On one of the flat sides, a small and a larger hole perforate the unit, and function as an air intake and entrance respectively. A removable lid covers the entrance, which when left half-open also supplies air, while keeping rain out. Whenever a person is inside the unit, it must be left either halfway or fully open. The air intake provides a constant supply of fresh air.
Three eyebolts, fixed to the surface, function as points to which the unit can be moored on water or whenever it is exposed to strong wind. This can be done by using the rope that is coiled up around the air intake. A paddle as well as a hand bilge pump is attached to the unit. The bilge pump can be used for supplying fresh water or for removing water or other liquid. It also functions as a vacuum cleaner. The bottom is covered by a foam sheet that insulates the unit and also functions as a mattress.
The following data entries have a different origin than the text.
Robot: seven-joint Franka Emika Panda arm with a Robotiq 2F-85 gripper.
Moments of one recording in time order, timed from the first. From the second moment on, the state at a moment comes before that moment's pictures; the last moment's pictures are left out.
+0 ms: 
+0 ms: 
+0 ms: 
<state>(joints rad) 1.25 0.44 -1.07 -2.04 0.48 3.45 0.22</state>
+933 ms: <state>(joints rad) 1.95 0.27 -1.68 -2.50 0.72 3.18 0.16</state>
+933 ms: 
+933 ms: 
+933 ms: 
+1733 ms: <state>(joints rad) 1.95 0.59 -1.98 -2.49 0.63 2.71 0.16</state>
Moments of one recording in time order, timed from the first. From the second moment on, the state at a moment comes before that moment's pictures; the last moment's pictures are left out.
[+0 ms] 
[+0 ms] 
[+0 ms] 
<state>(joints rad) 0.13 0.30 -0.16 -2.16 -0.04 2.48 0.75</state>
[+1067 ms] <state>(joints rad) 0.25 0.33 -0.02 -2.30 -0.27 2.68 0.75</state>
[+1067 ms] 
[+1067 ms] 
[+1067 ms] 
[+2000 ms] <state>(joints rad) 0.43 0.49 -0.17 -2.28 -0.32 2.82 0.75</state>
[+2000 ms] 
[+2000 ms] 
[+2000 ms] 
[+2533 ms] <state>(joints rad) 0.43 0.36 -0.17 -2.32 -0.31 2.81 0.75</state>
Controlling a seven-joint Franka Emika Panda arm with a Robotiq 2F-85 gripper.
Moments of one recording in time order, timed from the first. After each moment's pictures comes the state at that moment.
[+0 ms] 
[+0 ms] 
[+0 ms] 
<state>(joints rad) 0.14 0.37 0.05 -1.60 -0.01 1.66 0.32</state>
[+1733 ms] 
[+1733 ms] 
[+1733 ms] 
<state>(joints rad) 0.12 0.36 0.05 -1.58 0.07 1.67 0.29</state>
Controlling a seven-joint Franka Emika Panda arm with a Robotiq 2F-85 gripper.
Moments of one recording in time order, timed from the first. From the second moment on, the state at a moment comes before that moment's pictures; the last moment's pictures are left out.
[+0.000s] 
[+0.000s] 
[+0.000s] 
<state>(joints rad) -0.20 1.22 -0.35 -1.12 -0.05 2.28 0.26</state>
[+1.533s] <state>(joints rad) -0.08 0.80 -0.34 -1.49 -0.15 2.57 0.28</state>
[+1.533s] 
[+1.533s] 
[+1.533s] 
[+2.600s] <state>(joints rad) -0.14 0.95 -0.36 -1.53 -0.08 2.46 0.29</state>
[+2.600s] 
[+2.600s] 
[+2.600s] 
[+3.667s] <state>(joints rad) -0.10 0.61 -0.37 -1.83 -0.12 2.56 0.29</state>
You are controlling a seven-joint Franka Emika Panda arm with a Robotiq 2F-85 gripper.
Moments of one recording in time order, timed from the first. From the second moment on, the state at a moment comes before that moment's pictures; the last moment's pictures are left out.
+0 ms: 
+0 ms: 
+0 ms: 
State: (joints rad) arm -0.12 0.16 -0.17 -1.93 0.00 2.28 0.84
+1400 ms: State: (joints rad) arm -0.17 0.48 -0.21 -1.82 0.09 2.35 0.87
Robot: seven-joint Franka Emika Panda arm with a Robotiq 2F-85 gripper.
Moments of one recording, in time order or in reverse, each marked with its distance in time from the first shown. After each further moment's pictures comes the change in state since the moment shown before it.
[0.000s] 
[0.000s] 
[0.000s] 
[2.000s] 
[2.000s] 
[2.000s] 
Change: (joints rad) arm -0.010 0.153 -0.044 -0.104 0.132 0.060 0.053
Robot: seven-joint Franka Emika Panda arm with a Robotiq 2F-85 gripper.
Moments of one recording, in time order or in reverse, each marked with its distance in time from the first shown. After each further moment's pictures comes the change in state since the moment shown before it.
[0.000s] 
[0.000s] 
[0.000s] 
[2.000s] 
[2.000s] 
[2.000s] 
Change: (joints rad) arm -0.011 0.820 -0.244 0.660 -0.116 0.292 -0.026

Fixed to this is a box which contains equipment for cooking, a container for drinking water, a torch, a sponge for removal of condensed water, and a tube which can be fixed to the bilge pump. When the box is emptied of these items, plastic bags can be fixed to the box, which then functions as a toilet seat. Because the materials are not fireproof, cooking must be done outside the unit. Elastic strings at the bottom hold the foam mattress in place and can also be used to secure the box as well as other items during transportation of the SNAIL SHELL SYSTEM.
All kinds of extensions can easily be made to the system. More equipment can be made to fit inside as well as outside the unit. Insulating material can be strapped onto the surface (or insulating material like snow, leaves or earth can be piled up around it).
Devices like dynamos, solar panels, wind mills, etc., can be added so the unit supplies its own energy.
Links to combine several units can be attached. Polyethylene can not be glued to other material so all extensions must be fastened e.g. by lashing or screwing. Care must be taken not to damage the plastic or perforate it in ways that could cause leaks.